• **Task description**:
Would you print only the lines running from the one with "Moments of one" to the final line of the data below, word for word and without pictures?

● ● ● ●

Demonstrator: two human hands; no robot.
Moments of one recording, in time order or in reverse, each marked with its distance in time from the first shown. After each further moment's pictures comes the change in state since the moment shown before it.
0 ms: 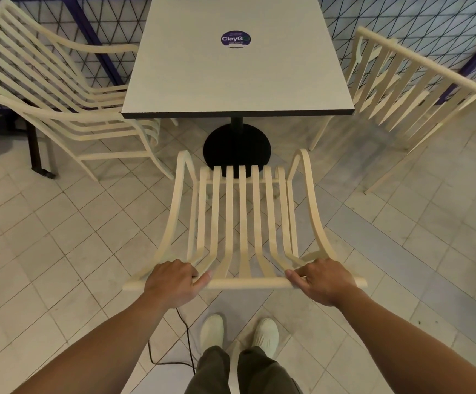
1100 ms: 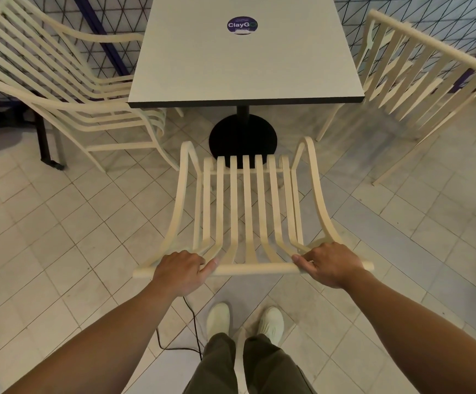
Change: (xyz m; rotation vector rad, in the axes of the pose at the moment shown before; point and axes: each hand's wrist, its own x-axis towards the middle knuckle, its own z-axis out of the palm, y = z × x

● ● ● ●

• **Your response**:
Moments of one recording, in time order or in reverse, each marked with its distance in time from the first shown. After each further moment's pictures comes the change in state since the moment shown before it.
0 ms: 
1100 ms: 
Change: (xyz m; rotation vector rad, in the axes of the pose at the moment shown before; point and axes: each hand's wrist, its own x-axis towards the middle knuckle, its own z-axis out of the palm, y = z × x

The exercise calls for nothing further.